## Problem to work on
Each entry is to be restated word for word, with nothing omitted.

─── Supplied records ───

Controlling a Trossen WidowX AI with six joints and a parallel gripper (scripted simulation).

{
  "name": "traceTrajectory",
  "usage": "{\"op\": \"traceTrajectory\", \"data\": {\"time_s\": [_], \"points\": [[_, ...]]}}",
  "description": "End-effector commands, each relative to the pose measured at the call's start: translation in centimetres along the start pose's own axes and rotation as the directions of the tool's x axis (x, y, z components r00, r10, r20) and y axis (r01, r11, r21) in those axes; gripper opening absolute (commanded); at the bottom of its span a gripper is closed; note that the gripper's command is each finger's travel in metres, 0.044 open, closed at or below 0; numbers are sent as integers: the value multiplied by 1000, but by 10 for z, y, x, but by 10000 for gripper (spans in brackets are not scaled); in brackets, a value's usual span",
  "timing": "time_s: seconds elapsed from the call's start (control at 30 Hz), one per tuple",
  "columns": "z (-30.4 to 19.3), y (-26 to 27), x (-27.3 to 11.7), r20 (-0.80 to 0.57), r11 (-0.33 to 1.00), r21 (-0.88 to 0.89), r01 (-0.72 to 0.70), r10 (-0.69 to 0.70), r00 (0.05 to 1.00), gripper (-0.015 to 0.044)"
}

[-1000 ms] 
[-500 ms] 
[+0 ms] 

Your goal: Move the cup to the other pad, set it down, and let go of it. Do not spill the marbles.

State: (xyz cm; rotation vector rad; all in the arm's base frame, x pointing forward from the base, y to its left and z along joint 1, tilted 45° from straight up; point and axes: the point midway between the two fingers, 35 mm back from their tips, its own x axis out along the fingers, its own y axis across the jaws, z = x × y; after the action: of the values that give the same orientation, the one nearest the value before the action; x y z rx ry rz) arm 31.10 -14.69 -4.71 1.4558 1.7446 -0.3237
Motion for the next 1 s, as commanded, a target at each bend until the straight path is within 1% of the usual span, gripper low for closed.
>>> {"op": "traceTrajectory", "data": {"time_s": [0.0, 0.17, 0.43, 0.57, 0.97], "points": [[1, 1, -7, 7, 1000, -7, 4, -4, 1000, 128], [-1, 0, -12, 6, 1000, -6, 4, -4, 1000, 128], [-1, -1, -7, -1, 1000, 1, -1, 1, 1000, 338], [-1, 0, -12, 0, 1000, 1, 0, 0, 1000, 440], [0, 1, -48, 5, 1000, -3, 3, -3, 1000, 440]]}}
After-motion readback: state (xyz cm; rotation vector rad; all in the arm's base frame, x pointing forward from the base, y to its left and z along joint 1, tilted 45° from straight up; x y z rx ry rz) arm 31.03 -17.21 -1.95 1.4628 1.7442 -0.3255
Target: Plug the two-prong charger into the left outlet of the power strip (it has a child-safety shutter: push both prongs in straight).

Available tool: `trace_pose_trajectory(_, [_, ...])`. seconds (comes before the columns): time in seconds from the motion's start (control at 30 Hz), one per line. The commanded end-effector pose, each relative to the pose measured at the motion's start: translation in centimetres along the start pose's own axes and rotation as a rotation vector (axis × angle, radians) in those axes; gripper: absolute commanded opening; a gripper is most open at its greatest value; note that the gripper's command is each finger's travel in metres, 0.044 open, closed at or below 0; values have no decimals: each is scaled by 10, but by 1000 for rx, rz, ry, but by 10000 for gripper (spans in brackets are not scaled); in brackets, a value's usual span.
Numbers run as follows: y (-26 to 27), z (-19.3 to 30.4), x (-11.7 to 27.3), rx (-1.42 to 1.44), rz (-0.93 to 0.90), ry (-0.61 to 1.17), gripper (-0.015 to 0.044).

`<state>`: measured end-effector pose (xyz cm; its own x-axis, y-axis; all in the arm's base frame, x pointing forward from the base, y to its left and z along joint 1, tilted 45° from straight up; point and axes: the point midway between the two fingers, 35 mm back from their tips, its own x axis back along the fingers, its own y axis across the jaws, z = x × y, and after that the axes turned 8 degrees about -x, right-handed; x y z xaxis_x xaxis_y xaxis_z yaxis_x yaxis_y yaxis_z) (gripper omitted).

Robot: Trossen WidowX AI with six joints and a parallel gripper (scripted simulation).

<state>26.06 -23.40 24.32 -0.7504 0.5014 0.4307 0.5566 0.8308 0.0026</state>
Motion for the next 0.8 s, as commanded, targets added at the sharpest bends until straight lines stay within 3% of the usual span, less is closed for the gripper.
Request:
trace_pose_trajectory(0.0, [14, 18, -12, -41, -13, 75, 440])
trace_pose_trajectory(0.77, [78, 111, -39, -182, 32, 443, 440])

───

## Exercise answer
Controlling a Trossen WidowX AI with six joints and a parallel gripper (scripted simulation).

{
  "name": "traceTrajectory",
  "usage": "{\"op\": \"traceTrajectory\", \"data\": {\"time_s\": [_], \"points\": [[_, ...]]}}",
  "description": "End-effector commands, each relative to the pose measured at the call's start: translation in centimetres along the start pose's own axes and rotation as the directions of the tool's x axis (x, y, z components r00, r10, r20) and y axis (r01, r11, r21) in those axes; gripper opening absolute (commanded); at the bottom of its span a gripper is closed; note that the gripper's command is each finger's travel in metres, 0.044 open, closed at or below 0; numbers are sent as integers: the value multiplied by 1000, but by 10 for z, y, x, but by 10000 for gripper (spans in brackets are not scaled); in brackets, a value's usual span",
  "timing": "time_s: seconds elapsed from the call's start (control at 30 Hz), one per tuple",
  "columns": "z (-30.4 to 19.3), y (-26 to 27), x (-27.3 to 11.7), r20 (-0.80 to 0.57), r11 (-0.33 to 1.00), r21 (-0.88 to 0.89), r01 (-0.72 to 0.70), r10 (-0.69 to 0.70), r00 (0.05 to 1.00), gripper (-0.015 to 0.044)"
}

[-1000 ms] 
[-500 ms] 
[+0 ms] 

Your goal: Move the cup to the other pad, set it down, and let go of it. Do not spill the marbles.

State: (xyz cm; rotation vector rad; all in the arm's base frame, x pointing forward from the base, y to its left and z along joint 1, tilted 45° from straight up; point and axes: the point midway between the two fingers, 35 mm back from their tips, its own x axis out along the fingers, its own y axis across the jaws, z = x × y; after the action: of the values that give the same orientation, the one nearest the value before the action; x y z rx ry rz) arm 31.10 -14.69 -4.71 1.4558 1.7446 -0.3237
Motion for the next 1 s, as commanded, a target at each bend until the straight path is within 1% of the usual span, gripper low for closed.
>>> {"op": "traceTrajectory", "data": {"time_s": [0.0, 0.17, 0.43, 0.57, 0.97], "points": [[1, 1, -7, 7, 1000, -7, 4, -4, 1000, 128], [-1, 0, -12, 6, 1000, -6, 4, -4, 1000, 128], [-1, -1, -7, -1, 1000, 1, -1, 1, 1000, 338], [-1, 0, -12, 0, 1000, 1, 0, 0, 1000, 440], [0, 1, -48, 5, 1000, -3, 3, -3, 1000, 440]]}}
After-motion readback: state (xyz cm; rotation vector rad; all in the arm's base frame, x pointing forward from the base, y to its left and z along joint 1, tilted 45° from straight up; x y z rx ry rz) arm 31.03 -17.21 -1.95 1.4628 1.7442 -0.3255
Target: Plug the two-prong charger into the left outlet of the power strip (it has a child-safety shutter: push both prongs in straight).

Available tool: `trace_pose_trajectory(_, [_, ...])`. seconds (comes before the columns): time in seconds from the motion's start (control at 30 Hz), one per line. The commanded end-effector pose, each relative to the pose measured at the motion's start: translation in centimetres along the start pose's own axes and rotation as a rotation vector (axis × angle, radians) in those axes; gripper: absolute commanded opening; a gripper is most open at its greatest value; note that the gripper's command is each finger's travel in metres, 0.044 open, closed at or below 0; values have no decimals: each is scaled by 10, but by 1000 for rx, rz, ry, but by 10000 for gripper (spans in brackets are not scaled); in brackets, a value's usual span.
Numbers run as follows: y (-26 to 27), z (-19.3 to 30.4), x (-11.7 to 27.3), rx (-1.42 to 1.44), rz (-0.93 to 0.90), ry (-0.61 to 1.17), gripper (-0.015 to 0.044).

`<state>`: measured end-effector pose (xyz cm; its own x-axis, y-axis; all in the arm's base frame, x pointing forward from the base, y to its left and z along joint 1, tilted 45° from straight up; point and axes: the point midway between the two fingers, 35 mm back from their tips, its own x axis back along the fingers, its own y axis across the jaws, z = x × y, and after that the axes turned 8 degrees about -x, right-handed; x y z xaxis_x xaxis_y xaxis_z yaxis_x yaxis_y yaxis_z) (gripper omitted).

Robot: Trossen WidowX AI with six joints and a parallel gripper (scripted simulation).

<state>26.06 -23.40 24.32 -0.7504 0.5014 0.4307 0.5566 0.8308 0.0026</state>
Motion for the next 0.8 s, as commanded, targets added at the sharpest bends until straight lines stay within 3% of the usual span, less is closed for the gripper.
Request:
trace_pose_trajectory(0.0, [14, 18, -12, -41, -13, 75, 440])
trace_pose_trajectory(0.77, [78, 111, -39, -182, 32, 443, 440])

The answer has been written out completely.